US Stem Cell Inc (USRM)

[Havoc23]

Again, read the RMAT guidelines from the FDA! They don't even need any trial info to apply!! Nowhere does it mention, in the slightest indication, needing NEW trials. If I missed that somewhere please correct me.

https://www.fda.gov/BiologicsBloodVaccines/CellularGeneTherapyProducts/ucm537670.htm

As described in Section 3033 of the 21st Century Cures Act, a drug is eligible for regenerative medicine advanced therapy (RMAT) designation if:
The drug is a regenerative medicine therapy, which is defined as a cell therapy, therapeutic tissue engineering product, human cell and tissue product, or any combination product using such therapies or products, except for those regulated solely under Section 361 of the Public Health Service Act and part 1271 of Title 21, Code of Federal Regulations;
The drug is intended to treat, modify, reverse, or cure a serious or life-threatening disease or condition; and
Preliminary clinical evidence indicates that the drug has the potential to address unmet medical needs for such disease or condition

We refer you to the Guidance for Industry Expedited Programs for Serious Conditions – Drugs and Biologics, section III.A., for FDA’s interpretation of whether a disease or condition is serious or life-threatening and whether a drug is intended to treat a serious disease or condition.
The request for RMAT designation must be made either concurrently with submission of an Investigational New Drug application (IND) or as an amendment to an existing IND. We will not grant a RMAT designation if an IND is on hold or is placed on hold during the designation review.

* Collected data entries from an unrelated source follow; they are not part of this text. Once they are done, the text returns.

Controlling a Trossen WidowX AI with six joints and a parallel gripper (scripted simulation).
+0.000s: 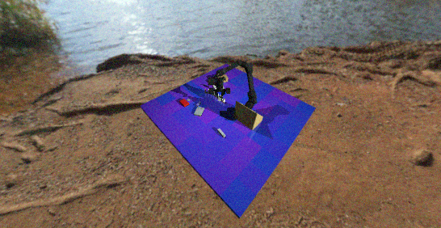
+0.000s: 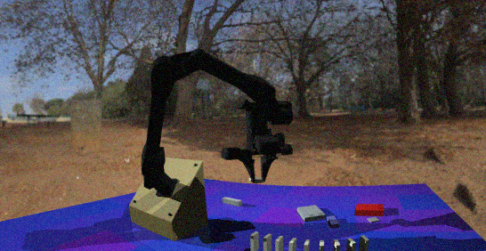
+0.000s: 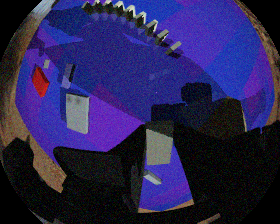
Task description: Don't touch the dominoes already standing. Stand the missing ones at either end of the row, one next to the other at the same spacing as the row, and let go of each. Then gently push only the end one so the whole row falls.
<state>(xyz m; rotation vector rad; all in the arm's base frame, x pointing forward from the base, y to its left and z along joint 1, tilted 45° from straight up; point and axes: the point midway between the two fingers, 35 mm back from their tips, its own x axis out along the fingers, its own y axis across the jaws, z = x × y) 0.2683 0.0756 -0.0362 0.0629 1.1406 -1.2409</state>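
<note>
My gripper tip is now 15 cm to the right of the flat grey block, 15 cm above it and 13 cm short of it. The rest, counted from my gripper tip: white plate 29 cm to the right, 24 cm ahead, 15 cm below; then red block 33 cm ahead, 16 cm to the left, 14 cm below; then purple piece 21 cm ahead, 15 cm below, 7 cm to the left.
</note>
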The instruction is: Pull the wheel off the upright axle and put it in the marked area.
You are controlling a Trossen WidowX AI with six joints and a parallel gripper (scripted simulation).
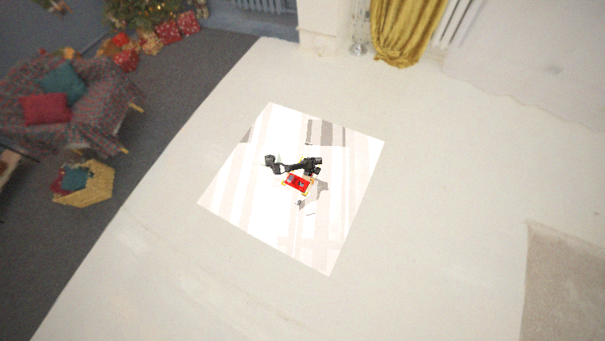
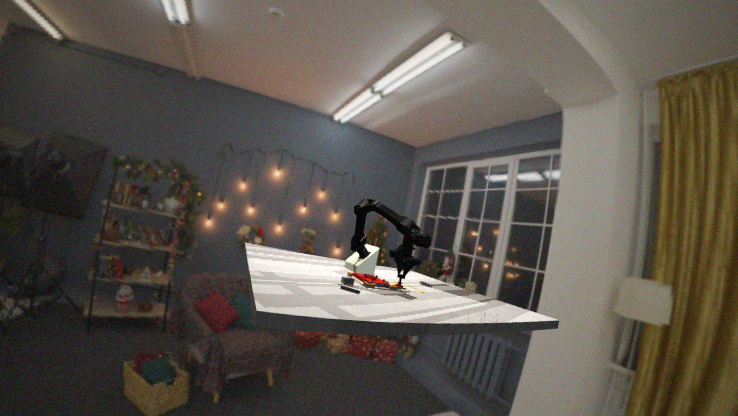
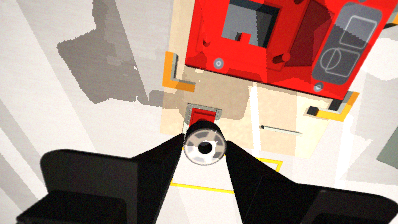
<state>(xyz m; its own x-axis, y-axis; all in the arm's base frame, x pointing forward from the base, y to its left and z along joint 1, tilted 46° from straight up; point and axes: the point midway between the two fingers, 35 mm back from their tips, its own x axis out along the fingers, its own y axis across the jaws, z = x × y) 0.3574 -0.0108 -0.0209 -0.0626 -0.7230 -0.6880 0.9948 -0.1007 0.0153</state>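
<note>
Now: gripper tip 3 cm above the black axle. Round my gripper tip: wheel right at my gripper tip; then thin rod 33 cm to the right, 13 cm ahead, 6 cm below.
</note>
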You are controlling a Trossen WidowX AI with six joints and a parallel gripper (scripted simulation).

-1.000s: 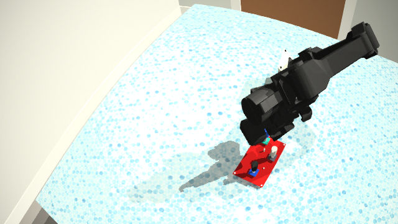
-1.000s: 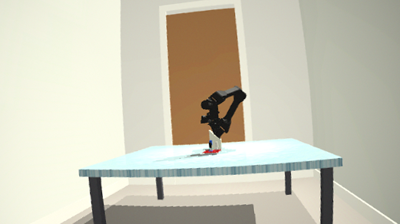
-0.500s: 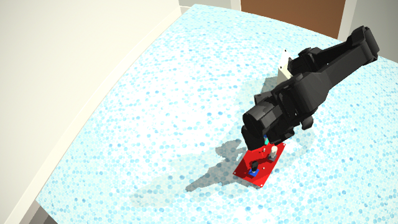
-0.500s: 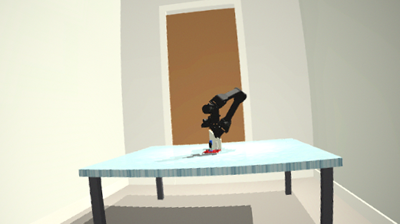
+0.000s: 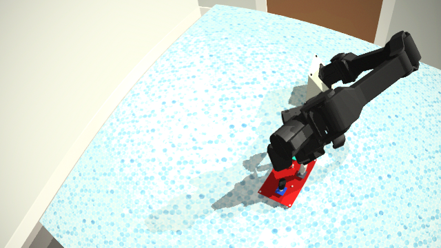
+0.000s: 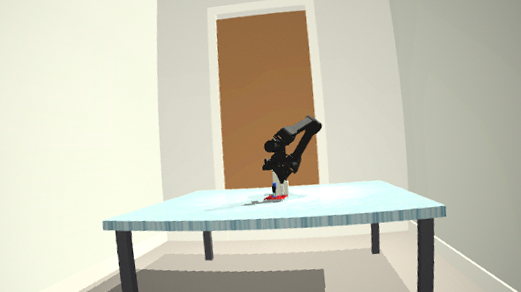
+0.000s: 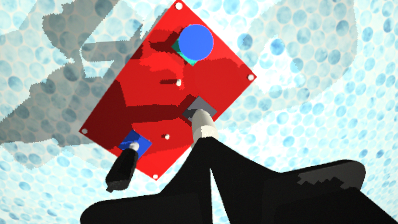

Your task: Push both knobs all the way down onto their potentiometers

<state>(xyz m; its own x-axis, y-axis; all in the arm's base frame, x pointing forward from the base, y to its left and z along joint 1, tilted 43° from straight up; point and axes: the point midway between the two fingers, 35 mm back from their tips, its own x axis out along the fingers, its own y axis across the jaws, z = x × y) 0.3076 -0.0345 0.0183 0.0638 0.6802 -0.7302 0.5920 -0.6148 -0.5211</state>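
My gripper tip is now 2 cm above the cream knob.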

We generally do not expect you to submit primary data (data sets), but your request for regenerative advanced therapy designation should describe the preliminary clinical evidence. Please include a brief description of any available therapies for the disease or condition, the study design, the population studied, and the endpoint(s) used; and a description of the study results and statistical analyses (e.g., subgroup analyses).

You may submit a request for RMAT designation to:

Food and Drug Administration
Center for Biologics Evaluation and Research
Office of Tissues and Advanced Therapies
Document Control Center
10903 New Hampshire Avenue
WO71, G112
Silver Spring, MD 20993-0002

If the RMAT designation request is submitted to your IND as an amendment, the cover letter should specify that the submission contains a REQUEST FOR REGENERATIVE MEDICINE ADVANCED THERAPY DESIGNATION in bold, uppercase letters. If the request is submitted with an initial IND, the cover letter should specify that the submission contains both an INITIAL INVESTIGATIONAL NEW DRUG SUBMISSION and REQUEST FOR REGENERATIVE MEDICINE ADVANCED THERAPY DESIGNATION in bold, upper case letters.

No later than 60 calendar days after receipt of the designation request, the Office of Tissues and Advanced Therapies (OTAT) will notify the sponsor as to whether RMAT designation has been granted. If OTAT determines that the RMAT designation request was incomplete or that the drug development program does not meet the criteria for RMAT designation, OTAT will include a written description of the rationale for such determination.